This project is also for a class project for Stanford's CS224W: Machine Learning with Graphs class. Specifically, the simple_make_dataset is added to generate data from the OAG graph, and random_walks is modified to fit OAG data format. Also added a file to calculate results of the random walk.
This project explores various methods for bipartite link prediction using Yelp's Dataset Challenge dataset. In particular, we try to predict which restaurants a particular user will review. This was done as a class project for Stanford's Social and Information Network Analysis class (CS224W). The final report is included in the repository (writeups/final_report.pdf).
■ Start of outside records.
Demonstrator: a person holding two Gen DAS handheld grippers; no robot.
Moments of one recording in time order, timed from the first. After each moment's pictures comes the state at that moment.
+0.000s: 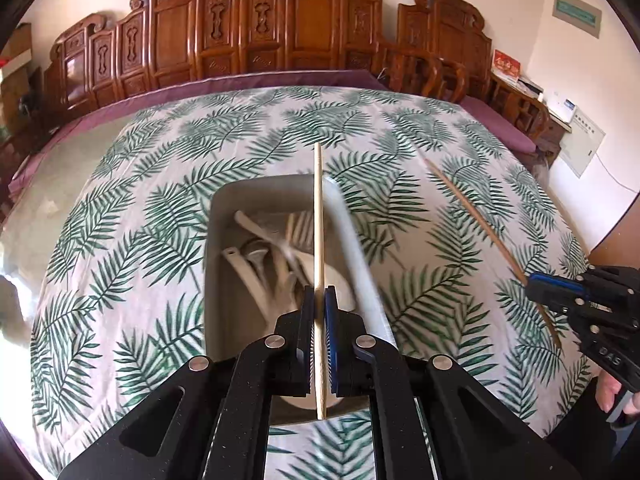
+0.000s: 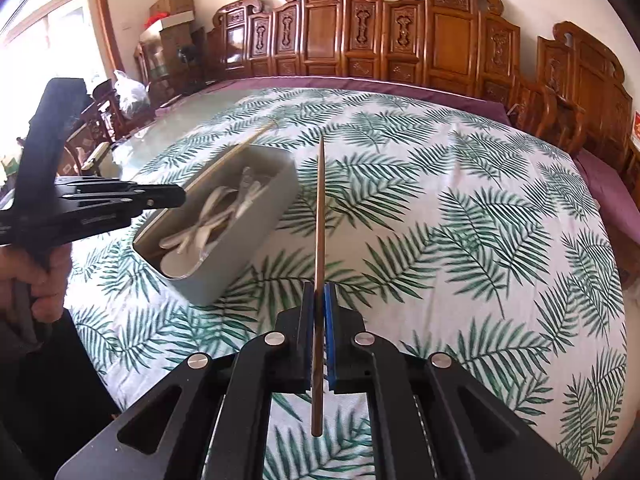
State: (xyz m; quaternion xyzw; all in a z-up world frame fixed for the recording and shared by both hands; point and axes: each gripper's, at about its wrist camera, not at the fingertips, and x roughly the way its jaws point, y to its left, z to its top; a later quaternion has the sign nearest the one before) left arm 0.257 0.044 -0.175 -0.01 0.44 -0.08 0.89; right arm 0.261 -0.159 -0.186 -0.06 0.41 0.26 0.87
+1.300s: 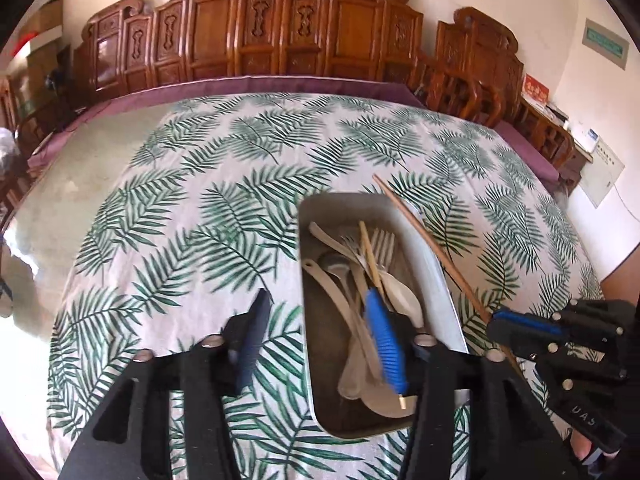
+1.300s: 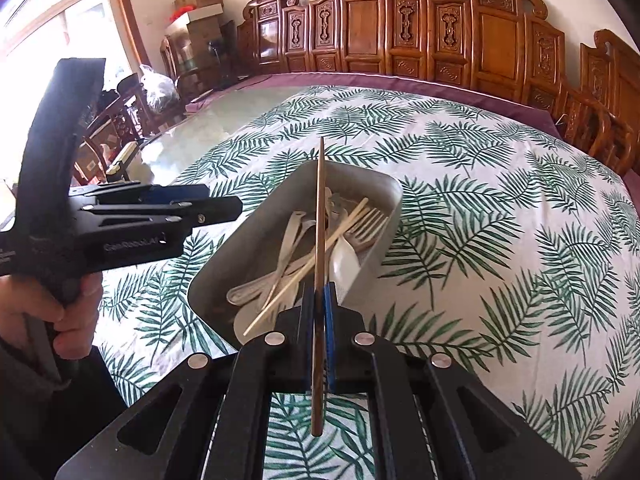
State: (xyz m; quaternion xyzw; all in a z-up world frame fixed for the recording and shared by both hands) left arm 0.266 0.109 -0.166 -0.04 0.43 -0.03 0.90; right arm 0.282 -0.051 -0.187 -0.05 0.42 0.31 0.85
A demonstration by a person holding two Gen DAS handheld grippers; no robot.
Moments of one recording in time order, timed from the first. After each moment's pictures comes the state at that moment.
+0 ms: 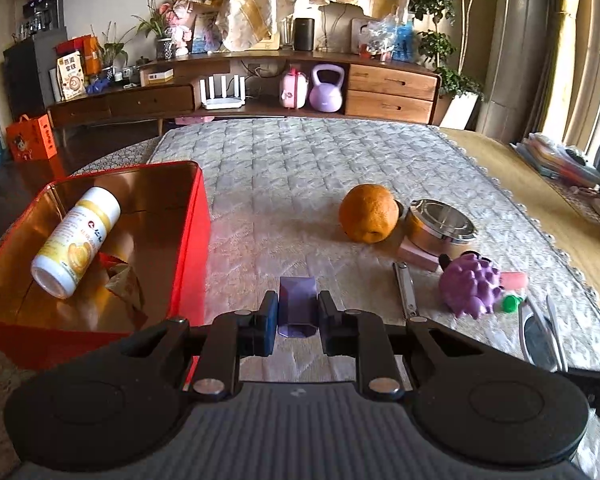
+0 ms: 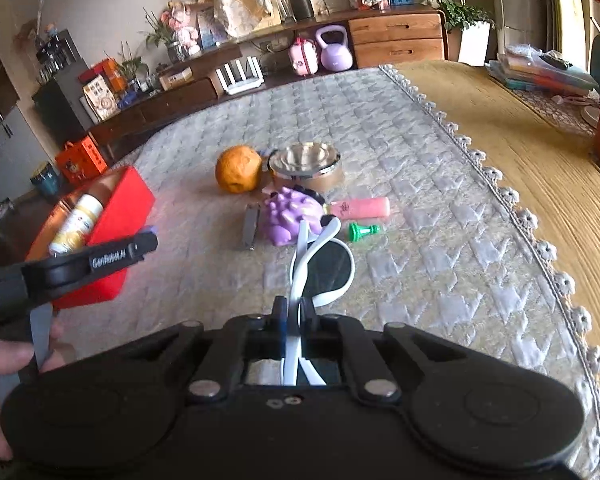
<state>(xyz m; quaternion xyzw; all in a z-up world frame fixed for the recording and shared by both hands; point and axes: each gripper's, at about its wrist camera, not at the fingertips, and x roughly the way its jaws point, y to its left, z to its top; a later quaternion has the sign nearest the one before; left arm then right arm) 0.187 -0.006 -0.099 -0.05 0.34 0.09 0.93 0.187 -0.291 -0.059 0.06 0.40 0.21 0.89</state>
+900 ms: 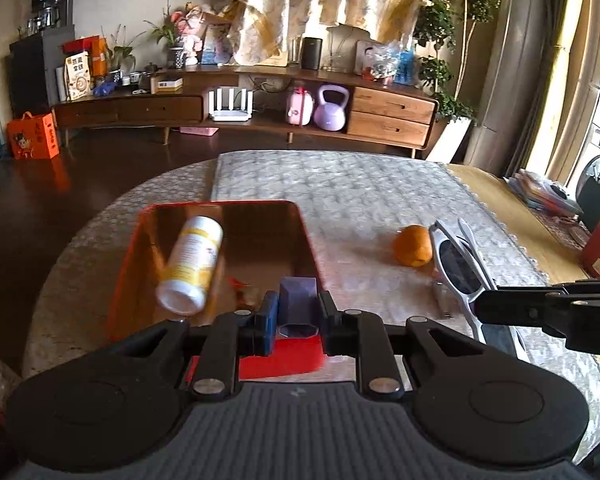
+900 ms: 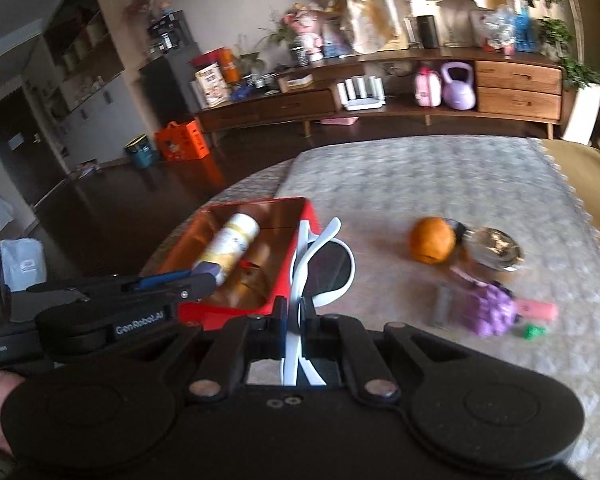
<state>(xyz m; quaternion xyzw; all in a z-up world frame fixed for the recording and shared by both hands) 0.115 0.096 -0.034 -0.08 0.33 0.07 0.94 0.180 -0.162 0.010 0.00 0.37 0.37 0.85</state>
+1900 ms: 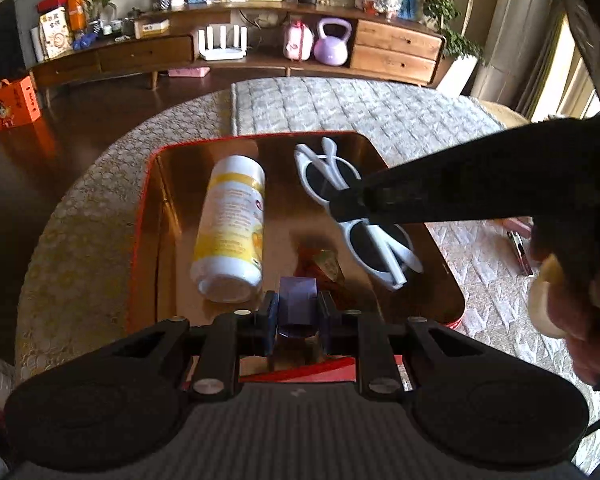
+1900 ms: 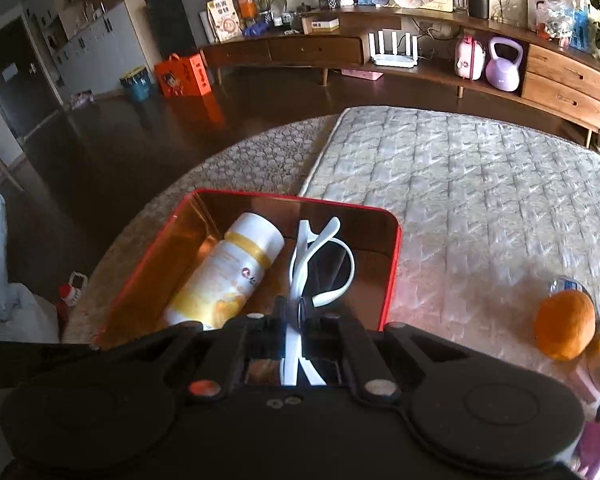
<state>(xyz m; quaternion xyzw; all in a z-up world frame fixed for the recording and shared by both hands) 0.171 0.163 -0.096 -0.06 0.42 0.04 0.90 0.268 -0.012 -0.050 -0.09 0.42 0.36 0.83</state>
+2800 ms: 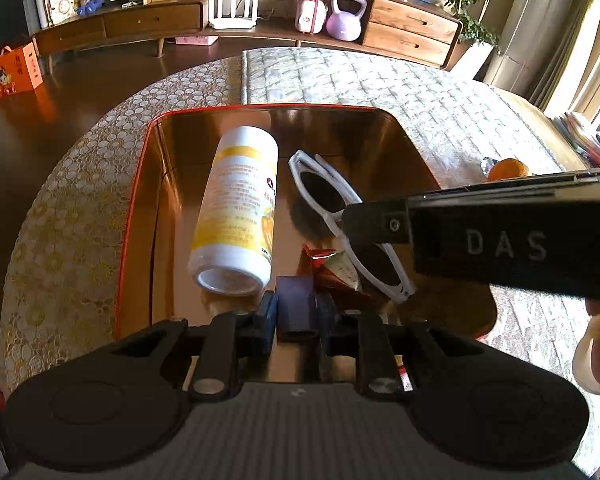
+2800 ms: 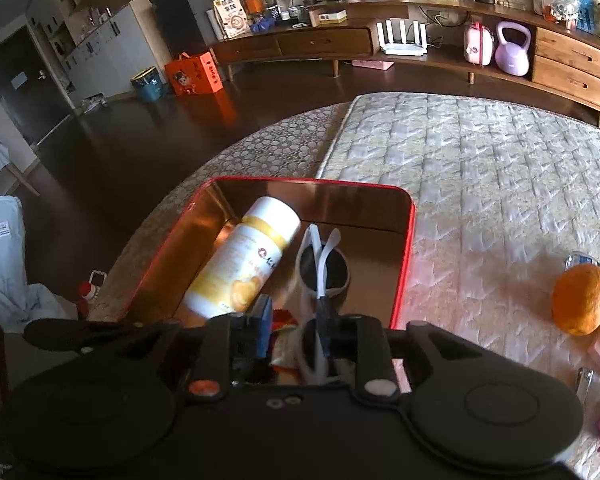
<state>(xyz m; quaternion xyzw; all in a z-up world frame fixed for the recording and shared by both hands) 0.190 0.175 -0.108 -0.09 0.46 0.05 0.88 0.255 -0.025 -0.043 -0.06 0.44 0.39 0.81</state>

It requires scikit-learn, networkx, and snap.py to run.
- Place Yelp academic datasets in data/provided
- Run dataset_maker.py to generate examples
- Run any of the following files:
- dataset_metrics.py (prints various properties of the dataset)
- random_baseline.py (random predictions)
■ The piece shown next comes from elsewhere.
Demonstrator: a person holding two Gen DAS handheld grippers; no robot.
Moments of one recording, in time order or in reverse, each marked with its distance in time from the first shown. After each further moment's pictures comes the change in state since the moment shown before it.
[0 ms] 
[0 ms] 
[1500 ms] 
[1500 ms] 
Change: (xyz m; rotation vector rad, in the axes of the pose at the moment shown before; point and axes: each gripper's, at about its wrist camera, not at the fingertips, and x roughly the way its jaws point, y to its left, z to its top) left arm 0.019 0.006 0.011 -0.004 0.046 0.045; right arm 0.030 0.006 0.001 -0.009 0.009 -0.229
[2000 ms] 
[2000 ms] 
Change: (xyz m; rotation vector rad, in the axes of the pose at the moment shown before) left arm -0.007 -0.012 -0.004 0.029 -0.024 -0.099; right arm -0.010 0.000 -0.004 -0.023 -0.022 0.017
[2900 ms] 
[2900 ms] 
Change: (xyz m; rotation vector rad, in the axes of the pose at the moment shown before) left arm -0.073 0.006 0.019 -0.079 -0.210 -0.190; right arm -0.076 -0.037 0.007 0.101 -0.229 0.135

- random_walks.py (make predictions using unsupervised random walks)
- similarity.py (make predictions using heuristic similarity measures)
- supervised_classifier.py (make predictions using a supervised binary classifier)
- supervised_random_walks.py (make predictions using supervised random walks, see Backstrom and Leskovec, 2011)
- svd.py (make predictions using matrix factorization)
- Use eval.py to generate model evaluation metrics.